- _Work to complete_
Return each entry precisely as it appears below.

[Items from a dataset]
╔══

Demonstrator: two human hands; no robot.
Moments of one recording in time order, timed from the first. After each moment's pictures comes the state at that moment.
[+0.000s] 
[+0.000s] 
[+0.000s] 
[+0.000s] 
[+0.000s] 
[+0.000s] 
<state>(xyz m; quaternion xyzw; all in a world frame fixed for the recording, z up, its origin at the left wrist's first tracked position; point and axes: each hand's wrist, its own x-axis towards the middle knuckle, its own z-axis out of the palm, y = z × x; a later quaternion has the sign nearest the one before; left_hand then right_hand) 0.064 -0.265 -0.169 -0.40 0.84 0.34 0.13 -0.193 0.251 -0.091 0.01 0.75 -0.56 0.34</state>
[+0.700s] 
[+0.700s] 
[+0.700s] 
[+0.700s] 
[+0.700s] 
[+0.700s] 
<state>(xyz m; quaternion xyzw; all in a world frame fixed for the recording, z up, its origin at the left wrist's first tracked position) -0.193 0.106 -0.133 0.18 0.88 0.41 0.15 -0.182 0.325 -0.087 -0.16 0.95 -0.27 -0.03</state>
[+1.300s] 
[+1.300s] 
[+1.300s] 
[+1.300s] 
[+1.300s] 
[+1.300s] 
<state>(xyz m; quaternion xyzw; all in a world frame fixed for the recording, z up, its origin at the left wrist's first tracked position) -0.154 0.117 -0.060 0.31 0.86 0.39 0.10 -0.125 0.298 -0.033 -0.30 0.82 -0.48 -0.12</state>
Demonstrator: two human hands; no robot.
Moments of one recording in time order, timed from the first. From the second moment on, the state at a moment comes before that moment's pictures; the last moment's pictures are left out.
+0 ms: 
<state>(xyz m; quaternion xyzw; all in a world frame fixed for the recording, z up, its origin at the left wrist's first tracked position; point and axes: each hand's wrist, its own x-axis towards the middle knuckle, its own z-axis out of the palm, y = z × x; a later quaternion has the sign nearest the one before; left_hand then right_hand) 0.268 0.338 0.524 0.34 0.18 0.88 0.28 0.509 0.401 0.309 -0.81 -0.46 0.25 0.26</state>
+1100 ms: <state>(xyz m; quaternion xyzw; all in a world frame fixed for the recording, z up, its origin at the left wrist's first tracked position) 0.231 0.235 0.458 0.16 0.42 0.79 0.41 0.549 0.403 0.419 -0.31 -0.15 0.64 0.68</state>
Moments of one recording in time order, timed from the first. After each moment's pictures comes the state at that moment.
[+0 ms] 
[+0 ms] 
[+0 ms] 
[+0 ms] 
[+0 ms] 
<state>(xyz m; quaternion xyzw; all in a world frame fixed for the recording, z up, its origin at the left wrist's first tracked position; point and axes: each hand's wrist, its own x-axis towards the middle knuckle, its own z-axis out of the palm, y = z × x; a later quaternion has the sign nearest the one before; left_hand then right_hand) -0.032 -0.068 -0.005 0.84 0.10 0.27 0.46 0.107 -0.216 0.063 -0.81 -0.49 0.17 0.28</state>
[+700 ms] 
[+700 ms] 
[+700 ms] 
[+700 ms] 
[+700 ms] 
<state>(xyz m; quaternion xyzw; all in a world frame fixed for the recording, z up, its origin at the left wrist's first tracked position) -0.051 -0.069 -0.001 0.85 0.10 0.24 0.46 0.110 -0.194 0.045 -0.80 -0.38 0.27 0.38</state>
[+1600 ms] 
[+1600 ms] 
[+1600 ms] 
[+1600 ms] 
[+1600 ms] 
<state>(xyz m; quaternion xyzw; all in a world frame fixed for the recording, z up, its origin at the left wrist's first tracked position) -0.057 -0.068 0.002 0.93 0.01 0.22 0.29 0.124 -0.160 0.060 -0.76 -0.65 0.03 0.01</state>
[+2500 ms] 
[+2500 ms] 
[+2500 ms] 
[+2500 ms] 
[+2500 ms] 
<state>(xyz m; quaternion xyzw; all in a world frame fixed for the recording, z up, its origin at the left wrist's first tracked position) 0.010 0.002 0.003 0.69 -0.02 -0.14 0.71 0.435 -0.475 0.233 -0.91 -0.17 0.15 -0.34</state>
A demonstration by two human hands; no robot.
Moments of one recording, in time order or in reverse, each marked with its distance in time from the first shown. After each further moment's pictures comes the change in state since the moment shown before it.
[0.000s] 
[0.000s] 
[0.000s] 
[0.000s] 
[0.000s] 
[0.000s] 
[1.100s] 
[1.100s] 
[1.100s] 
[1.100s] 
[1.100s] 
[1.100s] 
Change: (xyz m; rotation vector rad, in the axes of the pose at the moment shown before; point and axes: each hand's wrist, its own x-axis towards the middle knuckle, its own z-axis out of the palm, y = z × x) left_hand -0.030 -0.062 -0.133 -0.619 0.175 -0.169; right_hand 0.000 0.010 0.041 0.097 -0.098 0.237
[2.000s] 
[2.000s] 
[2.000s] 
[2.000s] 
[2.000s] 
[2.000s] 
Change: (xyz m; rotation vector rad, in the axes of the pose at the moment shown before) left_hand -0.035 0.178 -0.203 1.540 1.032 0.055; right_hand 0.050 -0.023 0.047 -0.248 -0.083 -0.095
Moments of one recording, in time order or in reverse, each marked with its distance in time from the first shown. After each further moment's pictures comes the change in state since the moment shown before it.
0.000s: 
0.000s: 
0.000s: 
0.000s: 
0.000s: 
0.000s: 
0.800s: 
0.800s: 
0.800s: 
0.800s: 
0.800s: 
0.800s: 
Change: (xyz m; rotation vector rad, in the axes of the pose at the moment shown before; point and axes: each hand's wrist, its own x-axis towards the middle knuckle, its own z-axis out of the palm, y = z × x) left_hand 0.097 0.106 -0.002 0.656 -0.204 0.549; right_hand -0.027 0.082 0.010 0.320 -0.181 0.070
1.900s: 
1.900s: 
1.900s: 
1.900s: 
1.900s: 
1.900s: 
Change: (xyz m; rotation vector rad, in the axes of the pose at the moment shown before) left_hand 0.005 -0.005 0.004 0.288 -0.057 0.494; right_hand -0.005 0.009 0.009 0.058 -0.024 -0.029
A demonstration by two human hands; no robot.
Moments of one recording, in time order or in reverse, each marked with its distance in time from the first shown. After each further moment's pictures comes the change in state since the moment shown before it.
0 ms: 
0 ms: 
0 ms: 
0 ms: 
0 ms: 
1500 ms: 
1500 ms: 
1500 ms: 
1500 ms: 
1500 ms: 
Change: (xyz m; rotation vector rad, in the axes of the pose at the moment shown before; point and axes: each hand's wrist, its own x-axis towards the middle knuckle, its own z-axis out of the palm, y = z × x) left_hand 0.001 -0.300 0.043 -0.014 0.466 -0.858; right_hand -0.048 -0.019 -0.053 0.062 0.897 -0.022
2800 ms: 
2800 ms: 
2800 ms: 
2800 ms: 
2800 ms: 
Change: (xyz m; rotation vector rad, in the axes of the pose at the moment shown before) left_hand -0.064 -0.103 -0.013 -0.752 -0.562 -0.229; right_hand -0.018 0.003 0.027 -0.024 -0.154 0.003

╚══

- _Written answer_
Demonstrator: two human hands; no robot.
Moments of one recording in time order, timed from the first. After each moment's pictures comes the state at that moment.
[+0.000s] 
[+0.000s] 
[+0.000s] 
[+0.000s] 
[+0.000s] 
[+0.000s] 
<state>(xyz m; quaternion xyzw; all in a world frame fixed for the recording, z up, its origin at the left wrist's first tracked position; point and axes: each hand's wrist, its own x-axis towards the middle knuckle, its own z-axis out of the palm, y = z × x; a later quaternion has the sign nearest the one before; left_hand then right_hand) 0.064 -0.265 -0.169 -0.40 0.84 0.34 0.13 -0.193 0.251 -0.091 0.01 0.75 -0.56 0.34</state>
[+0.700s] 
[+0.700s] 
[+0.700s] 
[+0.700s] 
[+0.700s] 
[+0.700s] 
<state>(xyz m; quaternion xyzw; all in a world frame fixed for the recording, z up, its origin at the left wrist's first tracked position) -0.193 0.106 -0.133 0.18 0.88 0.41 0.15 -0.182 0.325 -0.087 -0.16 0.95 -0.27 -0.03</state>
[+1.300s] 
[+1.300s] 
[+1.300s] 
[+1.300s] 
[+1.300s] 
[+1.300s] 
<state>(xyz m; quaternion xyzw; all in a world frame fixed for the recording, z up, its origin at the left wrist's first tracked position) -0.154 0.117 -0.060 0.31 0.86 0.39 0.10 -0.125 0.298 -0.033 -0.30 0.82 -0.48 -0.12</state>
Demonstrator: two human hands; no robot.
Moments of one recording in time order, timed from the first. From the second moment on, the state at a moment comes before that moment's pictures; the last moment's pictures are left out.
+0 ms: 
<state>(xyz m; quaternion xyzw; all in a world frame fixed for the recording, z up, its origin at the left wrist's first tracked position; point and axes: each hand's wrist, its own x-axis towards the middle knuckle, its own z-axis out of the palm, y = z × x; a later quaternion has the sign nearest the one before; left_hand then right_hand) 0.268 0.338 0.524 0.34 0.18 0.88 0.28 0.509 0.401 0.309 -0.81 -0.46 0.25 0.26</state>
+1100 ms: <state>(xyz m; quaternion xyzw; all in a world frame fixed for the recording, z up, its origin at the left wrist's first tracked position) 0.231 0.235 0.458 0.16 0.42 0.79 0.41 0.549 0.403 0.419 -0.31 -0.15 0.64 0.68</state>
Moments of one recording in time order, timed from the first. After each moment's pictures comes the state at that moment.
[+0 ms] 
[+0 ms] 
[+0 ms] 
[+0 ms] 
[+0 ms] 
<state>(xyz m; quaternion xyzw; all in a world frame fixed for the recording, z up, its origin at the left wrist's first tracked position; point and axes: each hand's wrist, its own x-axis towards the middle knuckle, its own z-axis out of the palm, y = z × x; a later quaternion has the sign nearest the one before; left_hand then right_hand) -0.032 -0.068 -0.005 0.84 0.10 0.27 0.46 0.107 -0.216 0.063 -0.81 -0.49 0.17 0.28</state>
[+700 ms] 
[+700 ms] 
[+700 ms] 
[+700 ms] 
[+700 ms] 
<state>(xyz m; quaternion xyzw; all in a world frame fixed for the recording, z up, its origin at the left wrist's first tracked position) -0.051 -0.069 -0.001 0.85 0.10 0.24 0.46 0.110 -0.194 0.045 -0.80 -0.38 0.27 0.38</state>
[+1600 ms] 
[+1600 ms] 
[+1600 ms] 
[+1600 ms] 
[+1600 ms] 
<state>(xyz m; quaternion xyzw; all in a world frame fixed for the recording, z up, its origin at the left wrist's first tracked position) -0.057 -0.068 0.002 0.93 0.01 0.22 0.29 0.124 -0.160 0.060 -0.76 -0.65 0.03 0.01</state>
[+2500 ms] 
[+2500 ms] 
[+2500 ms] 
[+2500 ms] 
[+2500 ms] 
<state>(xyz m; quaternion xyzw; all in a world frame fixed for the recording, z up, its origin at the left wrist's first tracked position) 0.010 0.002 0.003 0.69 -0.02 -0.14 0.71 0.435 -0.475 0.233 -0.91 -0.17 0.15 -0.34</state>
A demonstration by two human hands; no robot.
Moments of one recording, in time order or in reverse, each marked with its distance in time from the first shown. After each further moment's pictures comes the change in state since the moment shown before it.
[0.000s] 
[0.000s] 
[0.000s] 
[0.000s] 
[0.000s] 
[0.000s] 
[1.100s] 
[1.100s] 
[1.100s] 
[1.100s] 
[1.100s] 
[1.100s] 
Change: (xyz m; rotation vector rad, in the axes of the pose at the moment shown before; point and axes: each hand's wrist, its own x-axis towards the middle knuckle, its own z-axis out of the palm, y = z × x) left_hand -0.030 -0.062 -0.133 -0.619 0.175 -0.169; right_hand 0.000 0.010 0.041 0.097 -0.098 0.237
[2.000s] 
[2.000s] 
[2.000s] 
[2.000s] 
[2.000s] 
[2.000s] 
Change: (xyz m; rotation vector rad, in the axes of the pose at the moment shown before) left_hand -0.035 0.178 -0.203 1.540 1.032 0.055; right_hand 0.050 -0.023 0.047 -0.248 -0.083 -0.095
Moments of one recording, in time order or in reverse, each marked with its distance in time from the first shown. After each further moment's pictures comes the change in state since the moment shown before it.
0.000s: 
0.000s: 
0.000s: 
0.000s: 
0.000s: 
0.000s: 
0.800s: 
0.800s: 
0.800s: 
0.800s: 
0.800s: 
0.800s: 
Change: (xyz m; rotation vector rad, in the axes of the pose at the moment shown before; point and axes: each hand's wrist, its own x-axis towards the middle knuckle, its own z-axis out of the palm, y = z × x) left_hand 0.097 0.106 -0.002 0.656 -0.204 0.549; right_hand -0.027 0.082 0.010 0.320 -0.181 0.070
1.900s: 
1.900s: 
1.900s: 
1.900s: 
1.900s: 
1.900s: 
Change: (xyz m; rotation vector rad, in the axes of the pose at the moment shown before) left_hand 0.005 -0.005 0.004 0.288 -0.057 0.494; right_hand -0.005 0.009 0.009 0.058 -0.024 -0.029
A demonstration by two human hands; no robot.
Moments of one recording, in time order or in reverse, each marked with its distance in time from the first shown. After each further moment's pictures comes the change in state since the moment shown before it.
0 ms: 
0 ms: 
0 ms: 
0 ms: 
0 ms: 
1500 ms: 
1500 ms: 
1500 ms: 
1500 ms: 
1500 ms: 
Change: (xyz m; rotation vector rad, in the axes of the pose at the moment shown before; point and axes: each hand's wrist, its own x-axis towards the middle knuckle, its own z-axis out of the palm, y = z × x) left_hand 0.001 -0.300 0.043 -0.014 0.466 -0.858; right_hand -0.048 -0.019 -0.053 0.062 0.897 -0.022
2800 ms: 
2800 ms: 
2800 ms: 
2800 ms: 
2800 ms: 
Change: (xyz m; rotation vector rad, in the axes of the pose at the moment shown before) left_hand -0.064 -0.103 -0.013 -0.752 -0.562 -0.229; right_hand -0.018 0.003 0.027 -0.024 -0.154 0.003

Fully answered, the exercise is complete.